Update: Read our Hyundai ix35 review.
Hyundai is a star attraction at this year’s Frankfurt Motor Show with more concepts than I had time to photograph although, this is no concept.
If you ever doubted the future of the Korean based Hyundai automotive brand, take a look inside Hall 6 at the Frankfurt Motor Show and you will get a snapshot of the future of an automotive powerhouse.
No less than three concept vehicles, and one world premiere in their stylish new SUV, the ix35, and what a great looking vehicle this is, a futuristic design for today’s drivers.
The ix-35 is a clean slate project, which replaces the ageing Tuscon, which means almost every system and major component has been designed from the ground up.
Stylistically, I was never a big fan of the Tucson, too awkward looking, I thought, but a popular choice regardless.
But no one in their right mind could say any such thing about the ix-35 design direction, with it’s superb profile, heaps of interior space, larger and more creative storage solutions, as well as class leading fuel economy.
Hyundai’s design gurus call it “fluidic” design language, with sweeping curves and a sports-like stance with the optional 225/55 R18 wheels.
Space inside the ix-35 is further enhanced with a dual-panel panoramic sunroof, which can either tilt or slide completely open.
Although, the overall height has been reduced by 20 millimetres, headroom seems unaffected due to smart cabin design.
This car is a study in ‘attention to detail’. Take the front seats, greater travel in their adjustment means more legroom for taller folks, while the centre console has been enlarged by a full 3.4 litres.
The armrest is now longer and higher for greater comfort, and there’s more space for your iPod and phone.
Without boring you with specific dimensions, I can tell you first hand that the ix35 doesn’t look like a large SUV, as it appears from the inside.
There are new engines too Hyundai has spent a small fortune developing advanced fuel efficient petrol and diesel powertrains, which may well end up best in class.
And it just gets better for prospective Hyundai buyers, with a proprietary six-speed automatic transmission with a shiftronic option for manual shifts.
It’s also lighter, smaller, and more compact than another comparable six- speed transmission on the market today. Your mechanic won’t ever need to check the transmission fluid either, not that there’s dipstick to do so, that’s good for the life of the product.
And if you really want to push the green barrow, lights will flash on an LCD screen when you need to shift gears, if you go with the manual transmission.
The six-speed auto unit uses an “ECO” icon, which is backlit by specific coloured LEDs depending on how heavy you ride the right pedal.
The ix35 should handle well too with a compact multi-link rear suspension set up, while MacPherson struts are employed up front.

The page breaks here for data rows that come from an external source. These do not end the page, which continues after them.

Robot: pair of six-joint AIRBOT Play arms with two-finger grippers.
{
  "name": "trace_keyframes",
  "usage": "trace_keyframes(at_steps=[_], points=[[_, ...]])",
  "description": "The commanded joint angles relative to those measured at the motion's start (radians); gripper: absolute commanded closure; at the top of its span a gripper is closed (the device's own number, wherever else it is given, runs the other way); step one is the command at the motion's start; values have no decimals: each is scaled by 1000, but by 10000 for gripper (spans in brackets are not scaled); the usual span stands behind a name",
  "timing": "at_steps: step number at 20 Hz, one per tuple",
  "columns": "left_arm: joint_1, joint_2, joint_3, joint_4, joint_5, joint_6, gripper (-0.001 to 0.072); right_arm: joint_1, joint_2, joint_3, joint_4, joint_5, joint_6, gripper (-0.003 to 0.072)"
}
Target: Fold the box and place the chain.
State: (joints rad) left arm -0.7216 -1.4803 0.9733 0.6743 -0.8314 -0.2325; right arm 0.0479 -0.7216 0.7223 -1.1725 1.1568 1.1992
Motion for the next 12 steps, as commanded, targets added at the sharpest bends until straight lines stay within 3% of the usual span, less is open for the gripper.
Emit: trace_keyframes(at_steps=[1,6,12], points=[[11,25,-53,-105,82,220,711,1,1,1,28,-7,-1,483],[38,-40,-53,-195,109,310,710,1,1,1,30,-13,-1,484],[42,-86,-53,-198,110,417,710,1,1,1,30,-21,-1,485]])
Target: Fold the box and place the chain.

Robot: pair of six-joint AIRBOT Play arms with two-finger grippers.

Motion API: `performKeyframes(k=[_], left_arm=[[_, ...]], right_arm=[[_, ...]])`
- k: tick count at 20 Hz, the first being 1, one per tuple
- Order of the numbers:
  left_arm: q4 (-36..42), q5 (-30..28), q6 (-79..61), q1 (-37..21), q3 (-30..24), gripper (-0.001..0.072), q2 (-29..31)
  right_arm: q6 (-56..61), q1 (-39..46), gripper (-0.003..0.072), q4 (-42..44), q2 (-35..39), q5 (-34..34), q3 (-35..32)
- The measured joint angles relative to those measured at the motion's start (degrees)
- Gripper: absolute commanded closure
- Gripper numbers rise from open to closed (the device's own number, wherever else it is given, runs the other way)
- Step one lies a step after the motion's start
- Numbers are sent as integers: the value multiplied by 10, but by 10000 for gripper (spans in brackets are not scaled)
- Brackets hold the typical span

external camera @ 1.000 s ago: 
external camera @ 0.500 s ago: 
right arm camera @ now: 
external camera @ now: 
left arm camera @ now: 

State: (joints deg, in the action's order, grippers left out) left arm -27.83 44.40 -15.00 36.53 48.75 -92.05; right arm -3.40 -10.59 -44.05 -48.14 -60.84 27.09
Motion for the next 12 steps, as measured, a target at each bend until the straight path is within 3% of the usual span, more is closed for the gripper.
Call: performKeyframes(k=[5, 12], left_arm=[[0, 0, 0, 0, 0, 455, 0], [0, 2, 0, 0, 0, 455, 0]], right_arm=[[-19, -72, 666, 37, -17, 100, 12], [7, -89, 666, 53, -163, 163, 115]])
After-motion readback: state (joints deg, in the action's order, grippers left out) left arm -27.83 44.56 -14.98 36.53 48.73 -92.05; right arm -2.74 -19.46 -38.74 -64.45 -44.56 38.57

No need to worry about safety either, the ix35 has a five-star rating in Euro NCAP for frontal and side impacts.
The body shell has been stiffened by extensive use of ultra-high tensile steel and noise and vibration levels are said to be class leading.
Even the rear luggage area gets additional soundproofing for reduced exhaust sound.
As a peak hour driver in hilly cities such as Sydney, you’ll appreciate both Hillstart Assist and Downhill Brake Control which help to relieve stress in a variety of traffic conditions.
The leather and switchgear which I saw in the display car was top shelf, as I suspect the standard audio unit to be, judging by what my base model i30cw Wagon long term press car is blessed with.
Other features include:
Make no mistake the ix35 will be a hit in whatever market it chooses to enter.
Hyundai Australia confirms that we should see the car here during the first half of 2010, but can’t say whether we will get both the 2WD and 4WD versions. Any version will do, thanks.